What happened

Shares of Editas Medicine (EDIT -2.50%) were up 21.1% for the week as of Friday morning, according to data provided by S&P Global Market Intelligence. The gene-editing biotech has actually had a two-week run. Its shares have climbed 48.7% since January 19, the day it announced it was selling EDIT-202, a gene-editing therapy to fight solid tumors, to Shoreline Biosciences for an undisclosed amount.

So what

Investors clearly are in favor of the company's moves to strengthen its cash position and long-term prospects. On January 9, management said the company was cutting 20% of its workforce and streamlining its operations to focus on EDIT-301. In the wake of that announcement and the sale of EDIT-202, retail investors have increased their positions in the company.

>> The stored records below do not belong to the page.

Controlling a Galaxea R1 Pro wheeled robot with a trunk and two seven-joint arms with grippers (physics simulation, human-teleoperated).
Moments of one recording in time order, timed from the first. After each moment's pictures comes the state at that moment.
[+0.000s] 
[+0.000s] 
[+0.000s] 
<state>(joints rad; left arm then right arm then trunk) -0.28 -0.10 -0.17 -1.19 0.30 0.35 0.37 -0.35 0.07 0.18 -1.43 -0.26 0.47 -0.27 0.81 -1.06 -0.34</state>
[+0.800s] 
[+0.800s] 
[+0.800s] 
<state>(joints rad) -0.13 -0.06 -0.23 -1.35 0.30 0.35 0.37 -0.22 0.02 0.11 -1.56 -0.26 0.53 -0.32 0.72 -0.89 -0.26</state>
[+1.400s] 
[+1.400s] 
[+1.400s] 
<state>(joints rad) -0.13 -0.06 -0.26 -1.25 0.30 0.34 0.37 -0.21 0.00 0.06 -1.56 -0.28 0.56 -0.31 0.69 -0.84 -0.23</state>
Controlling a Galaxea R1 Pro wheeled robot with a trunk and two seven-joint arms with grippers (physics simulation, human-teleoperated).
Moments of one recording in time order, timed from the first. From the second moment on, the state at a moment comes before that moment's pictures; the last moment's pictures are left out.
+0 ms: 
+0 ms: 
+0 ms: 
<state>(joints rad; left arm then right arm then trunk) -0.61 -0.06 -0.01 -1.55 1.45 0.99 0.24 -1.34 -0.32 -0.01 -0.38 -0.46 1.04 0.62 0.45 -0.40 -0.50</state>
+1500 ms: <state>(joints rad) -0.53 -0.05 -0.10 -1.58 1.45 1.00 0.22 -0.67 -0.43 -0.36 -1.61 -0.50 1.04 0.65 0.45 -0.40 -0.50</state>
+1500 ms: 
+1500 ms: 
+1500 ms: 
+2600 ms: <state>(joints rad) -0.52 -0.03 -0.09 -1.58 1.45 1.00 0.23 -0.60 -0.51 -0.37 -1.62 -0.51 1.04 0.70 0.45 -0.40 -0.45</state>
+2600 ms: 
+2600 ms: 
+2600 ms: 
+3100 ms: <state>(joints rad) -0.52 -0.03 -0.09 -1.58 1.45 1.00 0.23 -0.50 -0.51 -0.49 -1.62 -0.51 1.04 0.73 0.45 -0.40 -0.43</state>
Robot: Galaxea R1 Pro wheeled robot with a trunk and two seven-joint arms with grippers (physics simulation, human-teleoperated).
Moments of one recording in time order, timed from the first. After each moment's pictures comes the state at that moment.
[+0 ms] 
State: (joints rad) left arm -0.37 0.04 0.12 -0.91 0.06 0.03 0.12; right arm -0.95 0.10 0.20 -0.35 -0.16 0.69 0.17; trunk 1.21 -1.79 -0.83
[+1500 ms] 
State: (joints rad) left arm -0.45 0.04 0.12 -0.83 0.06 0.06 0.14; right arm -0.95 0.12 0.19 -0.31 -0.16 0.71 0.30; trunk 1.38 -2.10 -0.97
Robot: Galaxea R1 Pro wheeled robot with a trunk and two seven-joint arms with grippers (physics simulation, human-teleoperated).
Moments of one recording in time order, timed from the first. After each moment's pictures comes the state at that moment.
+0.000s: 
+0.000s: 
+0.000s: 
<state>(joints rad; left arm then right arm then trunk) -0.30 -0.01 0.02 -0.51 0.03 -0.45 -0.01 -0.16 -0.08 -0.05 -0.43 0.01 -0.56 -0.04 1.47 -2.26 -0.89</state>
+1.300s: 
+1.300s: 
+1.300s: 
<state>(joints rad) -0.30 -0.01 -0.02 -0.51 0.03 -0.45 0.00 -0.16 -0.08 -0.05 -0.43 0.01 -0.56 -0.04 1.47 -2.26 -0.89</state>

The science that Editas Medicine uses has shown tremendous potential. The company uses the CRISPR-associated protein (Cas9) to change a person's own cells at the DNA level to fight a variety of diseases. The company's lead candidate, EDIT-301, is a therapy designed to correct genetic errors in genomes to cure two rare, inherited blood diseases: transfusion-dependent beta thalassemia (TBT) and sickle cell disease (SCD).

Two competitors, CRISPR Therapeutics (CRSP 1.35%) and Vertex Pharmaceuticals (VRTX 1.25%), have teamed up on a CRISPR-editing cell therapy, Exa-cel, for the same indications and say they are expected to complete a rolling biologics license application (BLA) with the Food and Drug Administration (FDA) for Exa-cel this quarter. This isn't necessarily seen as bad news for Editas, because an approval for a CRISPR-editing therapy would be an affirmation of Editas' own technology.

Now what

The clinical-stage biotech has a long way to go before it has a marketed product, and its pipeline is limited. However, long-term investors see so much potential in gene editing that they are willing to look past the company's lack of potential therapies and revenue (only $42,000 in the third quarter) at this point. The move to free up cash allows Editas a longer time in which to develop its therapies. At last report, the company said it had enough cash to continue operations through 2025.